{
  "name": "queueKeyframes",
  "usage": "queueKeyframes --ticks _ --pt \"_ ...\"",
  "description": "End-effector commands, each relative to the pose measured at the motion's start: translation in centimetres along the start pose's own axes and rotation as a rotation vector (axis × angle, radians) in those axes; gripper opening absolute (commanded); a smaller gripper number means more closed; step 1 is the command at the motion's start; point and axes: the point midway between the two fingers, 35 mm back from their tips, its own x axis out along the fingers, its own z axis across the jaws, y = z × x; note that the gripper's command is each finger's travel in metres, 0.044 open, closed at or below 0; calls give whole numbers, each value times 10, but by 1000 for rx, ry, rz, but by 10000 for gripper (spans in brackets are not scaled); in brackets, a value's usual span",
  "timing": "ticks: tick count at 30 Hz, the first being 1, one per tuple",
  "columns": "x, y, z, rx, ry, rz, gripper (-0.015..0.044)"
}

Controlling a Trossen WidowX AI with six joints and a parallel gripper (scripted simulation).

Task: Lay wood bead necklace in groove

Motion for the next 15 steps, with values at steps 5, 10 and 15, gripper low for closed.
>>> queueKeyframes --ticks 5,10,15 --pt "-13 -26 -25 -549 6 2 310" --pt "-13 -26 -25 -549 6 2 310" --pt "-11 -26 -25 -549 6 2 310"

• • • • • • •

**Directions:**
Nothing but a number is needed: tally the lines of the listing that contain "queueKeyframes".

**Output of the exercise:**
3